Keep the pictures out of the copy and print all the entries below exactly.

[Material shown]

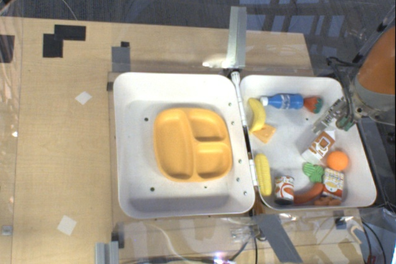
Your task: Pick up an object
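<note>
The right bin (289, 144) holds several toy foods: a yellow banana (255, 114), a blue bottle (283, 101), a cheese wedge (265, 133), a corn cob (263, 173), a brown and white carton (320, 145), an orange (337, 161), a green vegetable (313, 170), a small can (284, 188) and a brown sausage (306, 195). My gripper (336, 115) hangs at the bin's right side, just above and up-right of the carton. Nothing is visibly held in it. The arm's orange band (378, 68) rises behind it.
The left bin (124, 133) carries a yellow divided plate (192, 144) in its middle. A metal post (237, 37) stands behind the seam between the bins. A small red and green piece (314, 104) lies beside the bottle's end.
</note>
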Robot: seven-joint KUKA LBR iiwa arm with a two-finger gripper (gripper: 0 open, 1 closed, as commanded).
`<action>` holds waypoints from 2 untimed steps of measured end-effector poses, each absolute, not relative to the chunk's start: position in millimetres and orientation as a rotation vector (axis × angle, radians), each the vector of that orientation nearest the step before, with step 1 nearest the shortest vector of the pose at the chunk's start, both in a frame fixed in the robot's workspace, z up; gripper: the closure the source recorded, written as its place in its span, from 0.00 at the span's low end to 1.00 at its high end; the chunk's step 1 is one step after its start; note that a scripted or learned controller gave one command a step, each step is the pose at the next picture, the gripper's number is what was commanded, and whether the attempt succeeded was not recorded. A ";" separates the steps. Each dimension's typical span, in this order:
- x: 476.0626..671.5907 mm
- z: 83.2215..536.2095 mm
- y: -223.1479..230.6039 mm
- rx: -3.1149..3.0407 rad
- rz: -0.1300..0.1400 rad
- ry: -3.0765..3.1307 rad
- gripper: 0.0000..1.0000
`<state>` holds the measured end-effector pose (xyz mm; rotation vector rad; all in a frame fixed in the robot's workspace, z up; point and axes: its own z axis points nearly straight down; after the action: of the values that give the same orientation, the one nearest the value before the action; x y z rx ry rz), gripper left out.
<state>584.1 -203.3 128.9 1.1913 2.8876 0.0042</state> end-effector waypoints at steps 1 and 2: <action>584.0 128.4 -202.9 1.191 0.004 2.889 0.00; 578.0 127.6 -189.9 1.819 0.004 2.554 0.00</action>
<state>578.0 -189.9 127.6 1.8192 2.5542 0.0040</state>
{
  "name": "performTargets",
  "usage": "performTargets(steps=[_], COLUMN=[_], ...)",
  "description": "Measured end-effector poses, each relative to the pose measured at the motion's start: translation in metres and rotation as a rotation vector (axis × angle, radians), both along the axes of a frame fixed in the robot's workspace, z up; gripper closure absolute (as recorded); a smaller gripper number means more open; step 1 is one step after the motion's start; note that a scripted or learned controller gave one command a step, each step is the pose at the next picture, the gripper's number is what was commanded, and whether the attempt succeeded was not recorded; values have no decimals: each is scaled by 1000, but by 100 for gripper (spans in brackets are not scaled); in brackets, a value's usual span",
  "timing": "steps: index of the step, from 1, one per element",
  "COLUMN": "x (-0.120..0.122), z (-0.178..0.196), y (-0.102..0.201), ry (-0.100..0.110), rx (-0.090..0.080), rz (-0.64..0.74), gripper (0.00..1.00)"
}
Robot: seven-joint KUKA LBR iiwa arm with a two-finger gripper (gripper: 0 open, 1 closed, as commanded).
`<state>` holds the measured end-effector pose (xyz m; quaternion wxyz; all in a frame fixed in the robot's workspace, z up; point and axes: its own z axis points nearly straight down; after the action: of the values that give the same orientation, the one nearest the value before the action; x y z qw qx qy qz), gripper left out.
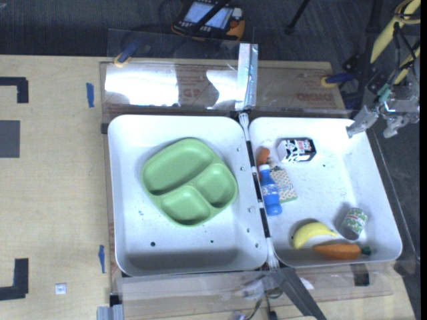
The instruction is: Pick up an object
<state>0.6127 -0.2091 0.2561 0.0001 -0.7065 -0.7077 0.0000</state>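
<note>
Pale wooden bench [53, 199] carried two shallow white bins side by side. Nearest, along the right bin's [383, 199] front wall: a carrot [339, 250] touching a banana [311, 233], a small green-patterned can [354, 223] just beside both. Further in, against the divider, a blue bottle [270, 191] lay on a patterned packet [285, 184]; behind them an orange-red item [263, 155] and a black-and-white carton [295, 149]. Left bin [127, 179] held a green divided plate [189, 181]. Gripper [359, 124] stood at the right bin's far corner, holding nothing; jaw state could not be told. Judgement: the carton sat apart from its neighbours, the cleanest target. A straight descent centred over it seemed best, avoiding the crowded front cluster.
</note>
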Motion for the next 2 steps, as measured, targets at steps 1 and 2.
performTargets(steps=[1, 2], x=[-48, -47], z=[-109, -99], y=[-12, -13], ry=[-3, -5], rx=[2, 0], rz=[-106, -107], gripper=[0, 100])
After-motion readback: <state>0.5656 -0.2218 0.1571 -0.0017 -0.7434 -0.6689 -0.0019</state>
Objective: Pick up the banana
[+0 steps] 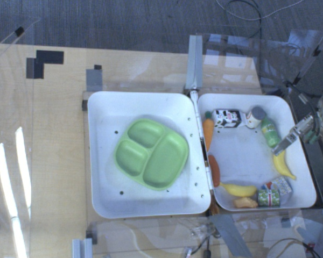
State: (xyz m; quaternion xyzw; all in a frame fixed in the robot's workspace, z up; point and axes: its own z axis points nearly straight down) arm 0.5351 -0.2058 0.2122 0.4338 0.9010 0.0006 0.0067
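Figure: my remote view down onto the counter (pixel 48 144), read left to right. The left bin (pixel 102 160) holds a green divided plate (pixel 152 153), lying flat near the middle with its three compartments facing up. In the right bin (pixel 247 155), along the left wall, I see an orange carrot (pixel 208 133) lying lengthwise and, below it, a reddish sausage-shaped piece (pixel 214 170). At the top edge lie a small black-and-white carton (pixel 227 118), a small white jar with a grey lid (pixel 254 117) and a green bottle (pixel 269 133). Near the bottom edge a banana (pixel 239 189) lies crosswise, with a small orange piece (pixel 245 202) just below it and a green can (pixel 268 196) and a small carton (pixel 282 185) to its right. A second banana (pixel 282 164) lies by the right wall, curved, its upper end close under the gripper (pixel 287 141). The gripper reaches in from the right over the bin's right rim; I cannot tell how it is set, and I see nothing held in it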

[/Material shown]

-- Your response --
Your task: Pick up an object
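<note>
The right bin (289, 144) holds several toy foods: a yellow banana (255, 114), a blue bottle (283, 101), a cheese wedge (265, 133), a corn cob (263, 173), a brown and white carton (320, 145), an orange (337, 161), a green vegetable (313, 170), a small can (284, 188) and a brown sausage (306, 195). My gripper (336, 115) hangs at the bin's right side, just above and up-right of the carton. Nothing is visibly held in it. The arm's orange band (378, 68) rises behind it.
The left bin (124, 133) carries a yellow divided plate (192, 144) in its middle. A metal post (237, 37) stands behind the seam between the bins. A small red and green piece (314, 104) lies beside the bottle's end.
</note>
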Robot: seven-joint KUKA LBR iiwa arm with a two-finger gripper (gripper: 0 open, 1 closed, as commanded).
`<action>` holds waypoints from 2 untimed steps of measured end-effector poses, each absolute, not relative to the chunk's start: position in millimetres and orientation as a rotation vector (axis × angle, radians), each the vector of that orientation nearest the step before, with step 1 nearest the shortest vector of the pose at the chunk's start, both in a frame fixed in the robot's workspace, z up; gripper: the closure the source recorded, written as its place in its span, from 0.00 at the span's low end to 1.00 at its high end; the chunk's step 1 is one step after its start; note that a scripted or learned controller gave one command a step, each step is the pose at the next picture, the gripper's number is what was commanded, and whether the attempt succeeded was not recorded. A ";" separates the steps. Each dimension's typical span, in this order:
- x: 476.0626..671.5907 mm
- z: 83.2215..536.2095 mm
- y: -223.1479..230.6039 mm
- rx: -3.1149..3.0407 rad
- rz: -0.1300..0.1400 rad
- ry: -3.0765..3.1307 rad
- gripper: 0.0000..1.0000
`<state>` holds the measured end-effector pose (xyz mm; rotation vector rad; all in a frame fixed in the robot's workspace, z up; point and axes: its own z axis points nearly straight down; after the action: of the values that give the same orientation, the one nearest the value before the action; x y z rx ry rz), gripper left out.
<state>584.1 -203.3 128.9 1.1913 2.8876 0.0042</state> end-effector waypoints at steps 1 and 2: <action>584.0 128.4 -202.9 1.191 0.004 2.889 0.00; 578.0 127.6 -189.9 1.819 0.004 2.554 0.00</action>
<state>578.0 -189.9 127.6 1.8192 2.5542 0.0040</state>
{
  "name": "performTargets",
  "usage": "performTargets(steps=[_], COLUMN=[_], ...)",
  "description": "Measured end-effector poses, each relative to the pose measured at the motion's start: translation in metres and rotation as a rotation vector (axis × angle, radians), both along the axes of a frame fixed in the robot's workspace, z up; gripper closure absolute (as recorded); a smaller gripper number means more open; step 1 is one step after the motion's start; note that a scripted or learned controller gave one command a step, each step is the pose at the next picture, the gripper's number is what was commanded, and whether the attempt succeeded was not recorded; values have no decimals: each is scaled by 1000, but by 100 for gripper (spans in brackets are not scaled); in brackets, a value's usual span",
  "timing": "steps: index of the step, from 1, one per element",
  "COLUMN": "x (-0.120..0.122), z (-0.178..0.196), y (-0.102..0.201), ry (-0.100..0.110), rx (-0.090..0.080), rz (-0.64..0.74), gripper (0.00..1.00)"
}
Robot: seven-joint KUKA LBR iiwa arm with a two-finger gripper (gripper: 0 open, 1 closed, as commanded).
`<state>` holds the measured end-effector pose (xyz m; quaternion wxyz; all in a frame fixed in the robot's workspace, z up; point and axes: its own z axis points nearly straight down; after the action: of the values that give the same orientation, the one nearest the value before the action; x y z qw qx qy qz), gripper left out.
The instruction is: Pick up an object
<state>0.6127 -0.2091 0.2561 0.0001 -0.7065 -0.7077 0.0000</state>
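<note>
Pale wooden bench [53, 199] carried two shallow white bins side by side. Nearest, along the right bin's [383, 199] front wall: a carrot [339, 250] touching a banana [311, 233], a small green-patterned can [354, 223] just beside both. Further in, against the divider, a blue bottle [270, 191] lay on a patterned packet [285, 184]; behind them an orange-red item [263, 155] and a black-and-white carton [295, 149]. Left bin [127, 179] held a green divided plate [189, 181]. Gripper [359, 124] stood at the right bin's far corner, holding nothing; jaw state could not be told. Judgement: the carton sat apart from its neighbours, the cleanest target. A straight descent centred over it seemed best, avoiding the crowded front cluster.
</note>
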Motion for the next 2 steps, as measured, targets at steps 1 and 2.
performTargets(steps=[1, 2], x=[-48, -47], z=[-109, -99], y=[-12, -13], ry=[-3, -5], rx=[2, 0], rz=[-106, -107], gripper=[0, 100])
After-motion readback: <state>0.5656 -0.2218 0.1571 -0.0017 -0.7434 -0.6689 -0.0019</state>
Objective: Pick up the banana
[+0 steps] 
State: (xyz m; quaternion xyzw; all in a frame fixed in the robot's workspace, z up; point and axes: its own z axis points nearly straight down) arm 0.5351 -0.2058 0.2122 0.4338 0.9010 0.0006 0.0067
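Figure: my remote view down onto the counter (pixel 48 144), read left to right. The left bin (pixel 102 160) holds a green divided plate (pixel 152 153), lying flat near the middle with its three compartments facing up. In the right bin (pixel 247 155), along the left wall, I see an orange carrot (pixel 208 133) lying lengthwise and, below it, a reddish sausage-shaped piece (pixel 214 170). At the top edge lie a small black-and-white carton (pixel 227 118), a small white jar with a grey lid (pixel 254 117) and a green bottle (pixel 269 133). Near the bottom edge a banana (pixel 239 189) lies crosswise, with a small orange piece (pixel 245 202) just below it and a green can (pixel 268 196) and a small carton (pixel 282 185) to its right. A second banana (pixel 282 164) lies by the right wall, curved, its upper end close under the gripper (pixel 287 141). The gripper reaches in from the right over the bin's right rim; I cannot tell how it is set, and I see nothing held in it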

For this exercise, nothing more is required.